• **Instructions to follow**
Below are entries with pictures in them. Output exactly the lines starting at the line with "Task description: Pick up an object" and ending at the line with "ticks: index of", both included, but not the pictures.

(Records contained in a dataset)
○ ○ ○ ○ ○

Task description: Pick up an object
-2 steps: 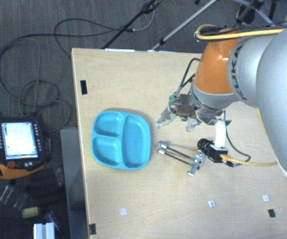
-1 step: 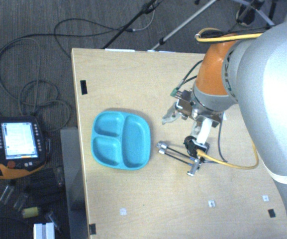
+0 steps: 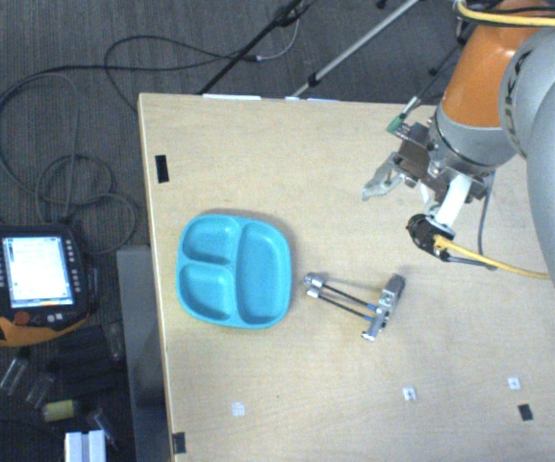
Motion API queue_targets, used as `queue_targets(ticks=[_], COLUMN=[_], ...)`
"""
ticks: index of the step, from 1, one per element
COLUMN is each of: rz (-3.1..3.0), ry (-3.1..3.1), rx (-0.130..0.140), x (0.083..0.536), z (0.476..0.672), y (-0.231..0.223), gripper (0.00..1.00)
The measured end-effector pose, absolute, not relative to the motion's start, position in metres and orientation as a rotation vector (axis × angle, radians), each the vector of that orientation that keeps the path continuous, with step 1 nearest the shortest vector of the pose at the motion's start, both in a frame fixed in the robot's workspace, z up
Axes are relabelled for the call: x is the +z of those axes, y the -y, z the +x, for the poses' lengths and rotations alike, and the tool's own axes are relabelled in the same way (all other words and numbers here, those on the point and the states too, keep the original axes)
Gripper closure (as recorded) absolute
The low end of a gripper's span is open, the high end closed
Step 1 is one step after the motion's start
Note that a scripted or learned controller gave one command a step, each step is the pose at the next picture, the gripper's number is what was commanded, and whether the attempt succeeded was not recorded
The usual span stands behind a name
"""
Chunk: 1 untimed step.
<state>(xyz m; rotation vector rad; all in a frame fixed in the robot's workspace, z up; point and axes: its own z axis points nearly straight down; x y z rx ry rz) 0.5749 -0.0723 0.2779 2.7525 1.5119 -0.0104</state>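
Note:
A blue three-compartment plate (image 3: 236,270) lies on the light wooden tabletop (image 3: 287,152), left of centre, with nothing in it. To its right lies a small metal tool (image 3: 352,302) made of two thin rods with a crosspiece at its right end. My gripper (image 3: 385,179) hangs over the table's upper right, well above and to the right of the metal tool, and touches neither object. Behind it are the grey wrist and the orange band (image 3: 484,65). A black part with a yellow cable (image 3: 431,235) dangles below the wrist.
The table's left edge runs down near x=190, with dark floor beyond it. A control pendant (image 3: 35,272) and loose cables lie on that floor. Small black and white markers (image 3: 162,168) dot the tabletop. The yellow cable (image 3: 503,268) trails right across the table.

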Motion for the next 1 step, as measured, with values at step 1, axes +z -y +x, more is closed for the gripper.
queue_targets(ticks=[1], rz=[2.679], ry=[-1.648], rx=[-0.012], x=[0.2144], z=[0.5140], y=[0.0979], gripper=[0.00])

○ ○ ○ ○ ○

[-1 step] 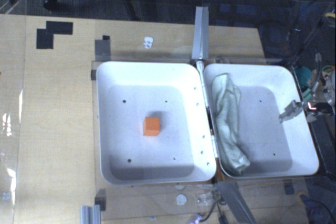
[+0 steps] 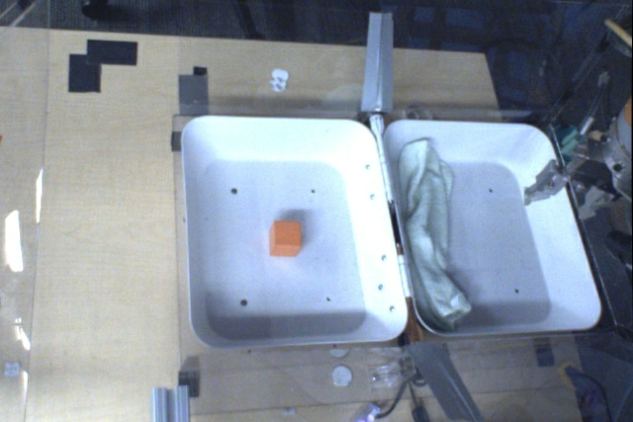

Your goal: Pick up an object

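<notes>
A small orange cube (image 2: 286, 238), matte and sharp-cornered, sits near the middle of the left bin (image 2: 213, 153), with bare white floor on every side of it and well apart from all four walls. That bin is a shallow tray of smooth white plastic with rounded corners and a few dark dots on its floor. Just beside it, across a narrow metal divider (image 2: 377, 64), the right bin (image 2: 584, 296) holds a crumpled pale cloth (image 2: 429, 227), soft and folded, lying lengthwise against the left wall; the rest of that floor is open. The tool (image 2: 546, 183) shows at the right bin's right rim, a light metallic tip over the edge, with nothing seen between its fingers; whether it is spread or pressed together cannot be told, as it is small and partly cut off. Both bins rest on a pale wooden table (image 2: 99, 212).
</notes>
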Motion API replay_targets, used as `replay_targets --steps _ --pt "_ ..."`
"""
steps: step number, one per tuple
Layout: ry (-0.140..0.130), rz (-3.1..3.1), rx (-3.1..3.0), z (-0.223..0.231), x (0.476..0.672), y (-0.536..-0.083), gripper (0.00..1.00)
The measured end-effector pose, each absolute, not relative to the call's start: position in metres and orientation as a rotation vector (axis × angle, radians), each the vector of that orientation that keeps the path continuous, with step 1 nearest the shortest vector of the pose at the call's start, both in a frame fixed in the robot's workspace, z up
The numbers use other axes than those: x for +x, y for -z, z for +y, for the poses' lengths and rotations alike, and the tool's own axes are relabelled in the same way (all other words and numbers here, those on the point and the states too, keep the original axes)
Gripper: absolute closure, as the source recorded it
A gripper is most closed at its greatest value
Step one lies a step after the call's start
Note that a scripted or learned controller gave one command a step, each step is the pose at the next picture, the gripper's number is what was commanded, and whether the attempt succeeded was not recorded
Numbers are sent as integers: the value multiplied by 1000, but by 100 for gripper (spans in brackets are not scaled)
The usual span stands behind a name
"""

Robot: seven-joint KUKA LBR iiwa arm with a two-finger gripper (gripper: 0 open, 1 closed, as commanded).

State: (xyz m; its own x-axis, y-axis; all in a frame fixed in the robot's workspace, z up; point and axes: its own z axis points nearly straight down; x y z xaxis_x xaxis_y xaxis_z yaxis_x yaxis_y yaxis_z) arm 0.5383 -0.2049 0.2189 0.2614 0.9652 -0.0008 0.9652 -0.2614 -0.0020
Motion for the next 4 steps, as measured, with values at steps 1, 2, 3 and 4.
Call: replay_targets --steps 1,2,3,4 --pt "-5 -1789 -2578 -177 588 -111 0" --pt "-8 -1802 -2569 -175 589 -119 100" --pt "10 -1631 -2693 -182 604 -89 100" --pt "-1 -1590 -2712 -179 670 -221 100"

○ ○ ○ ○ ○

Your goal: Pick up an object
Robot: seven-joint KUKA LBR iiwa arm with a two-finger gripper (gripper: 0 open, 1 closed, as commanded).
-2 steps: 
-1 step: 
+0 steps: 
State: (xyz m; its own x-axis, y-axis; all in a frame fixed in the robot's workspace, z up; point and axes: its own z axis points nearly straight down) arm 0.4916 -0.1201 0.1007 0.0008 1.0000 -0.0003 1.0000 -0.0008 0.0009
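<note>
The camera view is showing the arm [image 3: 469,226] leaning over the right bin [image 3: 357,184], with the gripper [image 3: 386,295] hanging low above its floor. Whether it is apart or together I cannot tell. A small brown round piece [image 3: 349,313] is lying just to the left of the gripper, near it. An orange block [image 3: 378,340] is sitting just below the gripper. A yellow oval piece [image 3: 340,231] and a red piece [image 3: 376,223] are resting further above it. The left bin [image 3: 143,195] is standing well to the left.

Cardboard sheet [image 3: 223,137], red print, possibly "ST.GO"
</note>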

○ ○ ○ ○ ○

• **Answer below**
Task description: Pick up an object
-2 steps: 
-1 step: 
+0 steps: 
Motion API queue_targets, used as `queue_targets(ticks=[_], COLUMN=[_], ...)`
"""
ticks: index of the step, from 1, one per element

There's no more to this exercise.